- _Task requirements_: Could you give the data that follows again exactly, without its pictures?

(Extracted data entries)
☆ ☆ ☆ ☆ ☆ ☆ ☆

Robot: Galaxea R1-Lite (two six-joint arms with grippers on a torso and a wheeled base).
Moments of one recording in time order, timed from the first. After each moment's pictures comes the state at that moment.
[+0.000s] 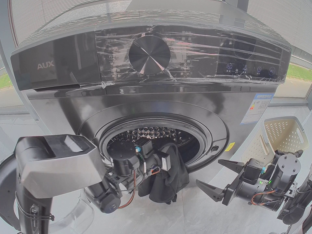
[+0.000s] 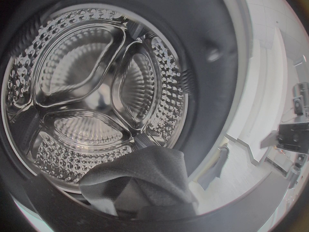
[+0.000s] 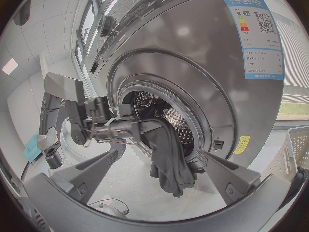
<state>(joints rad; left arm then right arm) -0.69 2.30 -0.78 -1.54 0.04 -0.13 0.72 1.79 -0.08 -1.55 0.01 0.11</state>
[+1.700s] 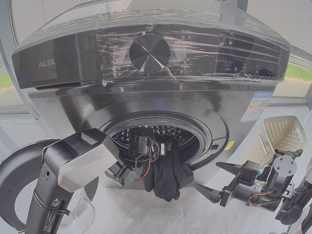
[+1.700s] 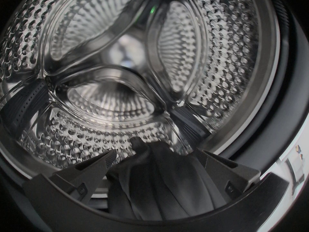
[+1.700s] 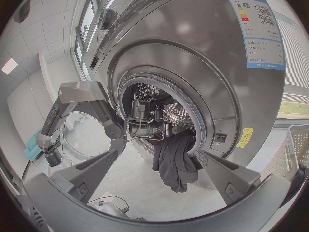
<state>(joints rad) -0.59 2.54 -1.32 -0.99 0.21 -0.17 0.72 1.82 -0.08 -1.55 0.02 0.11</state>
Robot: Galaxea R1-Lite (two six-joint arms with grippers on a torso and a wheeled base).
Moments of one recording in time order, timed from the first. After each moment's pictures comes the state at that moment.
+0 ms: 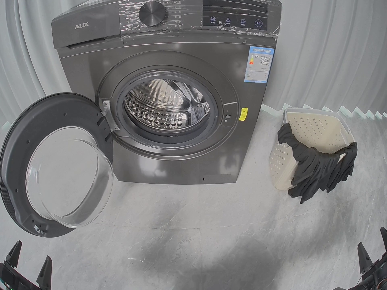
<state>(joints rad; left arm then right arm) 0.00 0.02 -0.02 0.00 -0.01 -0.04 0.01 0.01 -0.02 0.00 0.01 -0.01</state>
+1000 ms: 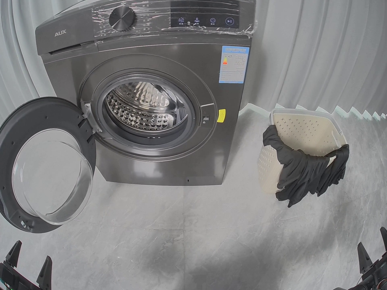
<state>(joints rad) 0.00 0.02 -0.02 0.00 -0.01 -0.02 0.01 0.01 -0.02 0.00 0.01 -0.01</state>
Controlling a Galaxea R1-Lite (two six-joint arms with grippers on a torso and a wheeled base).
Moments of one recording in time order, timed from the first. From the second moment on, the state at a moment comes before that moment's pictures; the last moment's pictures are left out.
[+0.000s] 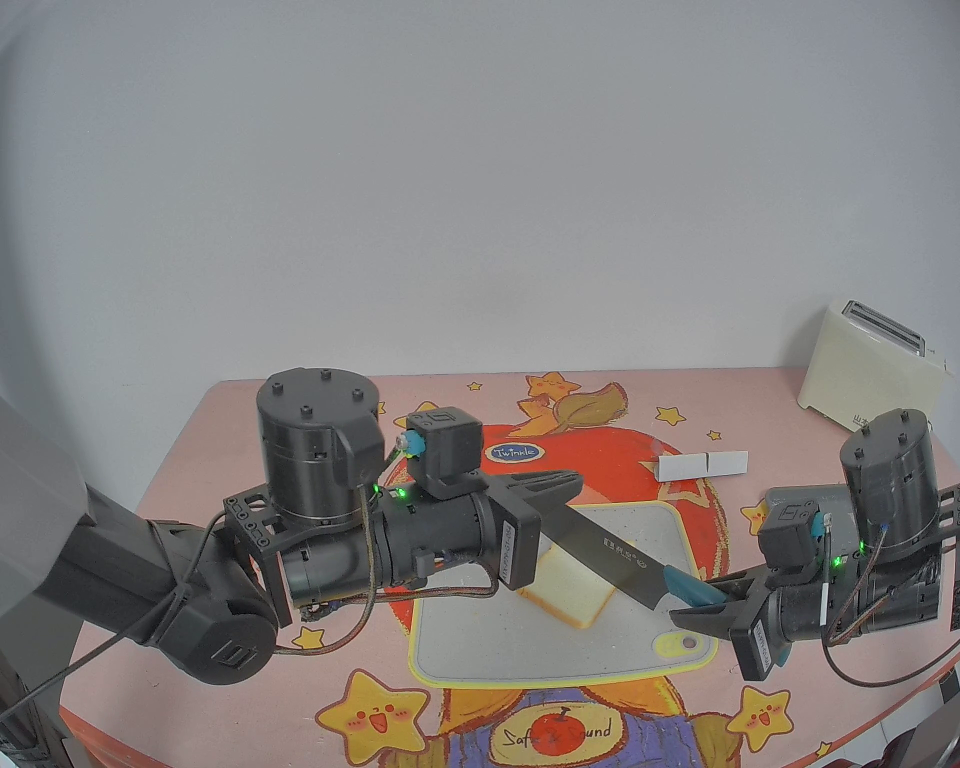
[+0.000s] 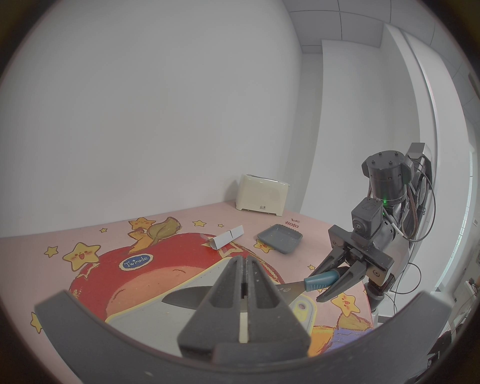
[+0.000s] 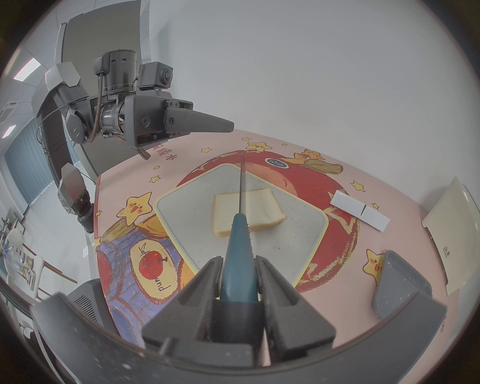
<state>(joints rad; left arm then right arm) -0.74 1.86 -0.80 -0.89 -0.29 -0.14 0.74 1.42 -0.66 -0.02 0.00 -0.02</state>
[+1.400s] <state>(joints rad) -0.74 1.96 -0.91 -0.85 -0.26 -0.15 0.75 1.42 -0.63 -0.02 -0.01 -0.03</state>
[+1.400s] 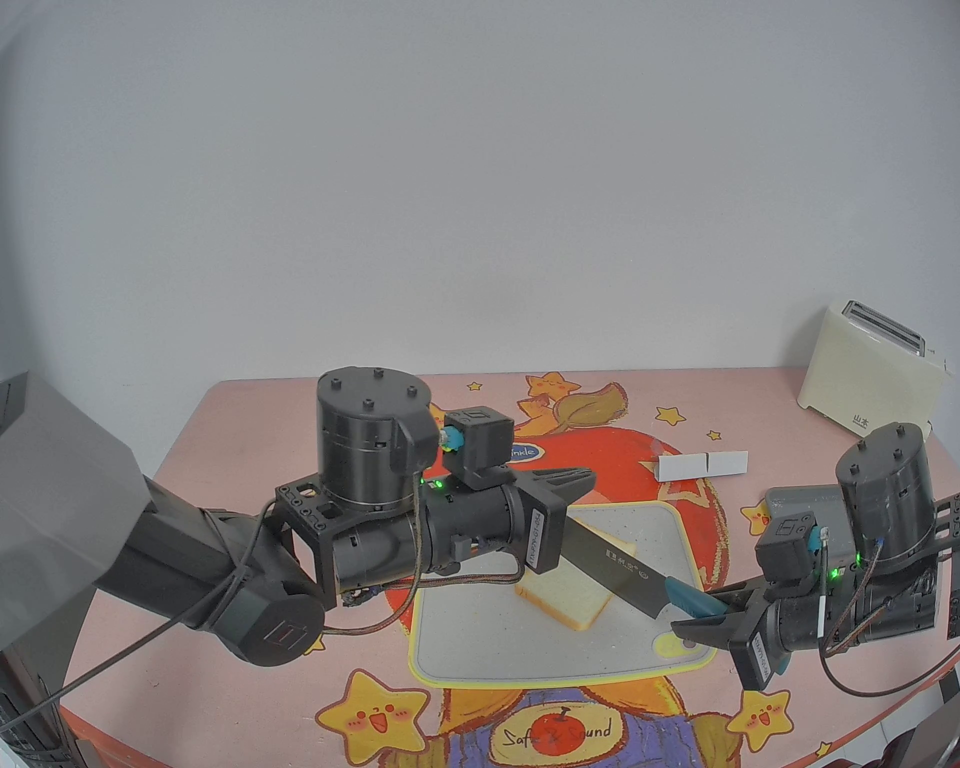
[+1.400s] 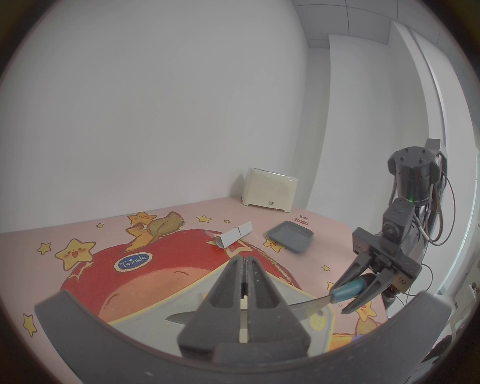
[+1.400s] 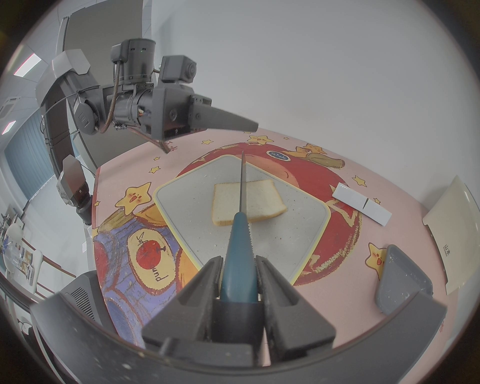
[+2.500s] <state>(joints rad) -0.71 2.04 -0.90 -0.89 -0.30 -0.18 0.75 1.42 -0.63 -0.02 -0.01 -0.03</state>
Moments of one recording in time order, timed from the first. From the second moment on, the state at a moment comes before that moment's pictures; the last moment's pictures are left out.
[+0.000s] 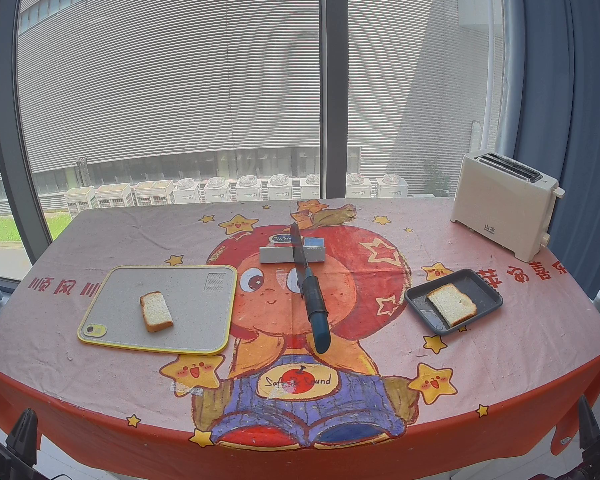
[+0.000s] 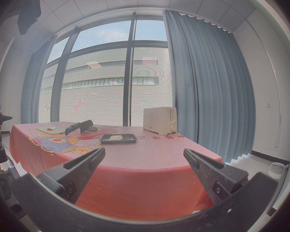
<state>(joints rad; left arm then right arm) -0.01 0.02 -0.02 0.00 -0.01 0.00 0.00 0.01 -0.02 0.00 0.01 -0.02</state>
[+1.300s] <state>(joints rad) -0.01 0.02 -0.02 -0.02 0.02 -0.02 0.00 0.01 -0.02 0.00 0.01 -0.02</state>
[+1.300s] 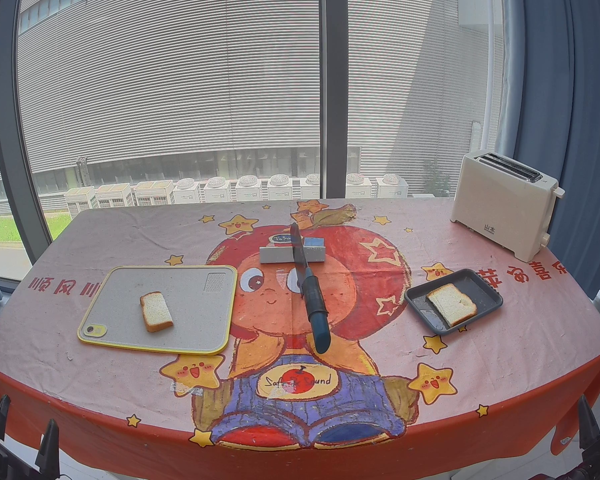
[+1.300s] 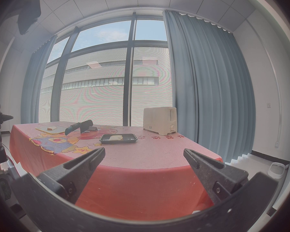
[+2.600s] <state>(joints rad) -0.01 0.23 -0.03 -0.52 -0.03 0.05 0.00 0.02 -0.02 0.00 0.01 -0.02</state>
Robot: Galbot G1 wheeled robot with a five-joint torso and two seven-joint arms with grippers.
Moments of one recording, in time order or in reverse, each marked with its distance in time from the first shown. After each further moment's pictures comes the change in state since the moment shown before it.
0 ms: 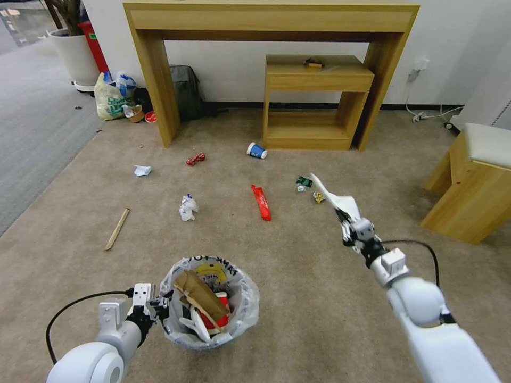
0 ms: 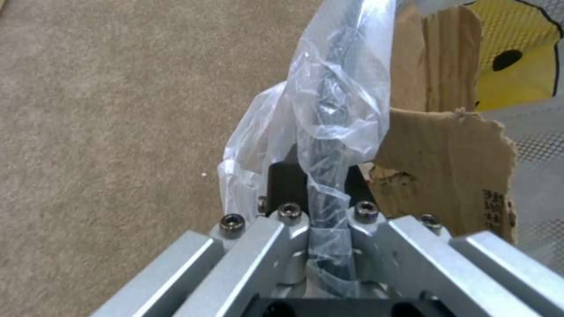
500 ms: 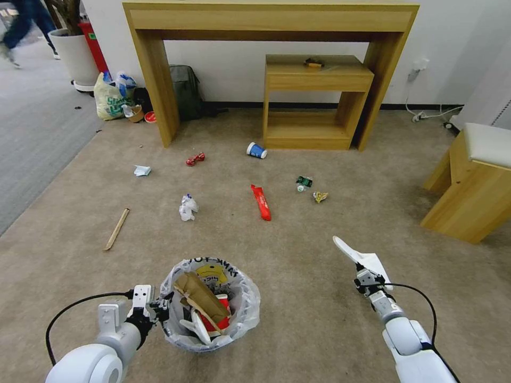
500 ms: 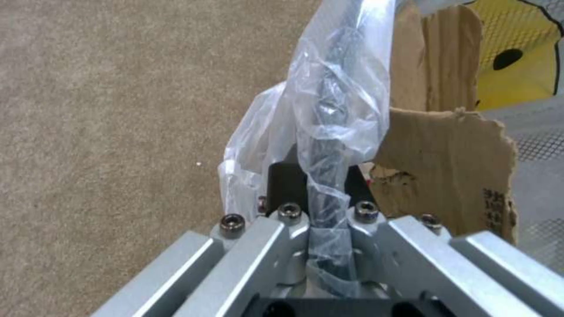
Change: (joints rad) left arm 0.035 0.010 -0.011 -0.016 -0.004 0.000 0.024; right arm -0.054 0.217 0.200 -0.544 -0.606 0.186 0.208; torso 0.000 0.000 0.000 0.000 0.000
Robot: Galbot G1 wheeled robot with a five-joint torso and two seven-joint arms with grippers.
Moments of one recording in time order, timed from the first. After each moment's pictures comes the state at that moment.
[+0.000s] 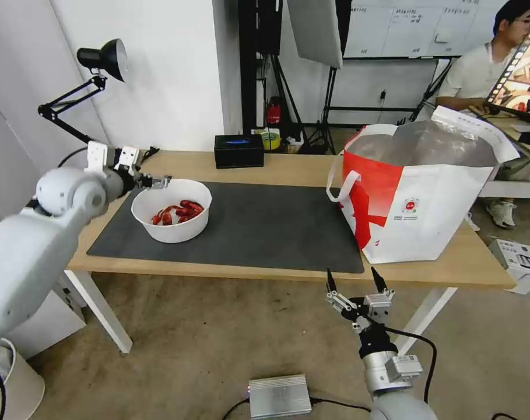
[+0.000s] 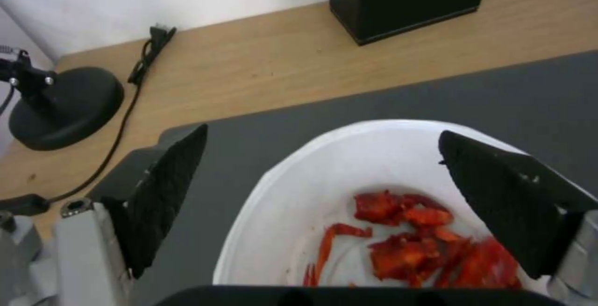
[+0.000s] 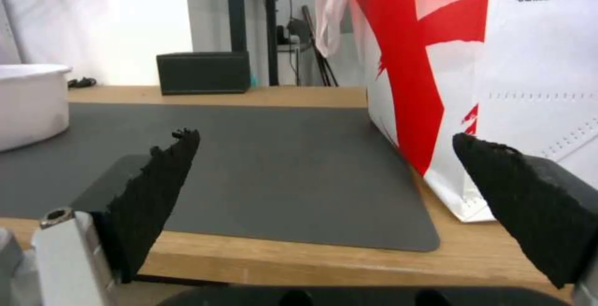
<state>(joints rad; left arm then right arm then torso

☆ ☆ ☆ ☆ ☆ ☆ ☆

- _Task response_:
Robot: Galaxea R1-Lite (two six-joint arms with grippers on a torso and a wheeled base).
Moments of one recording in time order, timed from the first. After each moment's pictures comes the state at that moment.
[+0.000s] 
[+0.000s] 
[+0.000s] 
<state>(joints rad; left arm then right arm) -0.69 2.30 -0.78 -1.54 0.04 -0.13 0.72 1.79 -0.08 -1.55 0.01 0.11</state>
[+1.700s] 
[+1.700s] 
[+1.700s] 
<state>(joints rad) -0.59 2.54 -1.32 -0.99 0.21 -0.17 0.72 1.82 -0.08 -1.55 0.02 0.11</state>
Robot: Galaxea R1-Lite (two six-joint arms with grippers on a torso and a wheeled base).
Moments of one recording in time order, timed from the first. After each moment's pictures comes the state at that moment.
+0 ms: 
<state>(joints rad; left arm then right arm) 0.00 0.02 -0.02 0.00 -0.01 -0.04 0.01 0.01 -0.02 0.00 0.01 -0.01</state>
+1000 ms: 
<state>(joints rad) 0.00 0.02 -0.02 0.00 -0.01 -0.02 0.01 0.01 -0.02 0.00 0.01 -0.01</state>
Controlling a Galaxea R1-Lite (two six-joint arms with grippers on a torso and a wheeled base).
Moments of one recording in time order, timed from the first. From the second moment on, the state at a moment comes before that moment's pictures; the last moment's pictures are left out.
[+0.000s] 
[+0.000s] 
[+0.000s] 
<state>(joints rad; left arm then right arm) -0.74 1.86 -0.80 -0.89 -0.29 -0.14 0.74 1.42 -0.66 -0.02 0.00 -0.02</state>
[+1.400s] <state>(joints rad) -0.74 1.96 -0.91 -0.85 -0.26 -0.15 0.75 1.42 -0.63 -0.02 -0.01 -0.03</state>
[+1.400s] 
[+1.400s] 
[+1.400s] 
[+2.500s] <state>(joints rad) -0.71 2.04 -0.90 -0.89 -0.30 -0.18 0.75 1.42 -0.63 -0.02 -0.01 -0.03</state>
Moments of one recording in time order, timed from the first. From the second moment on, the state at a moment comes before that moment's pictures; the last moment's pictures are left out.
[+0.000s] 
[+0.000s] 
<state>(joints rad; left arm then right arm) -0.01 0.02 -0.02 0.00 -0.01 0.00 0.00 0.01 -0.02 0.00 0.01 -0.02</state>
[+1.300s] <state>(joints rad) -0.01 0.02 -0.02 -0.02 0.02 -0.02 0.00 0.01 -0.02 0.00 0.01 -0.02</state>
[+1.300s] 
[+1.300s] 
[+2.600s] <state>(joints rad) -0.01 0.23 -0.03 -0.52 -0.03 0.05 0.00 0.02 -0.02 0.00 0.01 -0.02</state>
Robot: Galbot G1 wheeled robot with a five-joint torso and two seven-joint arms with grippers.
Moments of one recording, in time order or in reverse, each marked with its distance in time from the first shown. After each further moment's pictures comes the change in state since the moment shown before it.
0 ms: 
0 ms: 
500 ms: 
500 ms: 
Change: (joints rad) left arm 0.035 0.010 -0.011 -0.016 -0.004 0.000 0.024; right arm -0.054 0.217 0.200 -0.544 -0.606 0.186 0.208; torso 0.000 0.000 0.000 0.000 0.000
Robot: Galbot G1 wheeled robot with a five-joint torso and two seven-joint arms with grippers.
Moments of one recording in time order, timed from the first. After each moment's pictures comes the state at that moment.
[+0.000s] 
[+0.000s] 
[+0.000s] 
<state>(joints rad; left arm then right arm then torso

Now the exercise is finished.